Пуля пробила мне грудину и задела нижнюю часть левого легкого. Легочная ткань была нарушена, но рана хорошо зарубцевалась, и новые вмешательства не понадобились. «Ты потеряла пятнадцать процентов легкого, но этот благородный орган может функционировать без осложнений даже при поражении такого масштаба, — сказал мне пульмонолог. — У большинства курильщиков картина хуже, чем у тебя».
Я пролежала в больнице десять дней, а потом меня сразу судили. Реабилитация моя проходила в предварительном заключении, что аукнулось частыми болями и ухудшениями. Но мало-помалу я полностью восстановилась и, самое главное, снова смогла танцевать.
Мама и мои сестры, Каталина и Паулина, элегантно повели себя в ситуации скандала и позора в семье. Они, разумеется, меня не одобряли, но и не давали моим ненавистникам разойтись. Стоило кому-то плохо заговорить обо мне, как они это пресекали. В нашем кругу все быстро становится известно, и Педро с Эктором не раз слышали, как мои близкие поддерживают меня. Но навещать меня они отказались. Одно дело — не потакать оговорам, и совсем другое — осмелиться на меня посмотреть. Я понимаю их нежелание приходить. Им, наверное, тяжело при одной мысли о том, как я беззастенчиво попрала ценности, которые они пытались мне привить.

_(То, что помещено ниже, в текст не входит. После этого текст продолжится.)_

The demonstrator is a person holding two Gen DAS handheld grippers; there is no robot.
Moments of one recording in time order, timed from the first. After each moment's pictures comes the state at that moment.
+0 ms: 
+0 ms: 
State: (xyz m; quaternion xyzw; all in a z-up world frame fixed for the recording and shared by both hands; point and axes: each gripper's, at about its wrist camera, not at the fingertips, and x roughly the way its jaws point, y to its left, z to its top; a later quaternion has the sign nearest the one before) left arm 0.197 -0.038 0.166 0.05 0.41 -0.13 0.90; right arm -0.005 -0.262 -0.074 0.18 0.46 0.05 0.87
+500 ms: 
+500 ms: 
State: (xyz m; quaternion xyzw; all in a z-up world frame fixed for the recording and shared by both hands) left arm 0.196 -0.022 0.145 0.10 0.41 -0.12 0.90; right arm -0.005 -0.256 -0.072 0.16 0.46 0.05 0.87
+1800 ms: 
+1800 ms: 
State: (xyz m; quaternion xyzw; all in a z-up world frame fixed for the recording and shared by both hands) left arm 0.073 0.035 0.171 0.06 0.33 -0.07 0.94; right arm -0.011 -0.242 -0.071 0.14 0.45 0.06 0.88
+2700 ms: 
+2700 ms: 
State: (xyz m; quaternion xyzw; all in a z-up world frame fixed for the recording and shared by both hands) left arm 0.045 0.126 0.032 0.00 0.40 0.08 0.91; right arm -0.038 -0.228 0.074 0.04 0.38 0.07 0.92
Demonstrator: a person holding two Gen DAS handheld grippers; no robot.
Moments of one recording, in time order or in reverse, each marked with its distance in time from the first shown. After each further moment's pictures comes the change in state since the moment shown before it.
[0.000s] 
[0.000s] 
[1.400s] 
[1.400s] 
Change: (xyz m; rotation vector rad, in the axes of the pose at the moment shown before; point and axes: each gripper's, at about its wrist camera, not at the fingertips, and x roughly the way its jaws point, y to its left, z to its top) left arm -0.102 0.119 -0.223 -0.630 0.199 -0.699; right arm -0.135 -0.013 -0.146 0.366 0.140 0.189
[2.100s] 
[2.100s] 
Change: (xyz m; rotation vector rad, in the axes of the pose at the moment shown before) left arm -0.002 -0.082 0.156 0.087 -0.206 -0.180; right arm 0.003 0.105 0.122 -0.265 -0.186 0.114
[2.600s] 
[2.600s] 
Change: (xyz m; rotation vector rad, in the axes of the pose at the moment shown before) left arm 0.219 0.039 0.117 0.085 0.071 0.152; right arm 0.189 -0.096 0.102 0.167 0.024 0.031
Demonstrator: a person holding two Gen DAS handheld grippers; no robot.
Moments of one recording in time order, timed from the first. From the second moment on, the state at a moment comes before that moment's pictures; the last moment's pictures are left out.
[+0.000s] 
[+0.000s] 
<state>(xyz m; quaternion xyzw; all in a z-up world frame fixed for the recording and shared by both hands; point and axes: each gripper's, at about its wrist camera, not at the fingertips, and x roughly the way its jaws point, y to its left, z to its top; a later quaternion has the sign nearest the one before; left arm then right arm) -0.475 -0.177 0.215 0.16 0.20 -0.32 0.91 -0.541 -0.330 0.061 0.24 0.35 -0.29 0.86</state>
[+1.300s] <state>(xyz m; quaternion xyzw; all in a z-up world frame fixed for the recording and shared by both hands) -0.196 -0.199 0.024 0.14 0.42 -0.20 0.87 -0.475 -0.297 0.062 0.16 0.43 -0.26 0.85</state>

В стране после долгих месяцев конфликта наступила стабильность. Сампьетро, знаток тонкостей мексиканской политики, растолковал мне подробности переговоров между властями и картелем «Те Самые». Борьба за власть начала затрагивать экономику страны и отношения с США. Обе стороны поняли, что больше теряют в противостоянии, чем выигрывают. Они заключили договор, и страна вновь стала на путь порядка и прогресса.
Мне было очень горько от убийства Кармоны в прямом эфире. Да, он проворачивал махинации, но вовсе не заслуживал прилюдного убоя. Тот, кто его казнил, тип по кличке Текила, стал разменной фигурой в переговорах с правительством. Он, конечно, всего лишь выполнял приказ «Тех Самых», но и создал картелю нежелательный жестокий имидж, так что от него предпочли избавиться. Его не убили, потому что приказа он не ослушался, но обрекли на еще худшую участь: экстрадировали в Штаты, где его приговорили к пожизненному заключению в печально знаменитой тюрьме строгого режима во Флоренсе, штат Колорадо.
Клаудио потребовал развода, как только приземлился в Нью-Йорке. У меня к нему не было никаких претензий, и я сразу же подписала все бумаги. Я превратила его спокойную, безопасную жизнь в ад. Злые языки не оставляли его в покое долгие месяцы. Избавиться от них он смог, только подписав контракт на работу в Цюрихе, где мало кто знал историю его неудачного брака с безумицей и изменницей. Там он познакомился с девушкой из хорошей семьи, и через несколько месяцев они должны пожениться. Со мной он не разговаривает до сих пор.
Я потеряла опеку над детьми и очень горюю от их отсутствия. Иногда мне кажется, что я сойду с ума от тоски по ним. Мои фантазии о счастливой семье, где все живут на ранчо и дружат между собой, ожидаемым образом рухнули. Только такая наивная, как я, могла надеяться, что никто не пострадает.
Я тоскую по множеству моментов рядом с детьми. По завтракам с оладьями, по семейным ужинам, по тому, как мы смотрели кино, валяясь в постели, по их рассказам, как прошел день, по детским праздникам, по каникулам на море. Все это ушло навсегда или, по крайней мере, до той поры, когда меня выпустят. Я не увижу остатка их детства. К тому времени, как я выйду, все трое будут уже подростками.
С помощью каких-то юридических уловок, с которыми я решила не бороться, Клаудио добился, чтобы мне запретили любое живое общение с детьми. Даже по телефону, даже по скайпу, даже по ватсапу (можно подумать, в тюрьме все это есть). Единственный способ связи — письма. Дети по-прежнему любят меня. Они повторяют это в каждом письме, а письма приходят примерно раз в месяц. Они не очень себе представляют, что именно я натворила, только знают, что что-то очень плохое. Я всегда плачу над их письмами. Я хочу только одного: чтобы они, где бы ни находились, были здоровы, счастливы и любили меня, несмотря на весь вред, который я им причинила.
Хосе Куаутемока перевели в колонию в штате Сонора, в двух тысячах километров отсюда. Давление в СМИ не позволило, чтобы его оставили в Восточной тюрьме. Общественность требовала разделить Ромео и Джульетту и тем самым преподать им жесткий урок. «Любовь, — писал Игорь Карузо, — есть акт неповиновения», и нам запретили не повиноваться.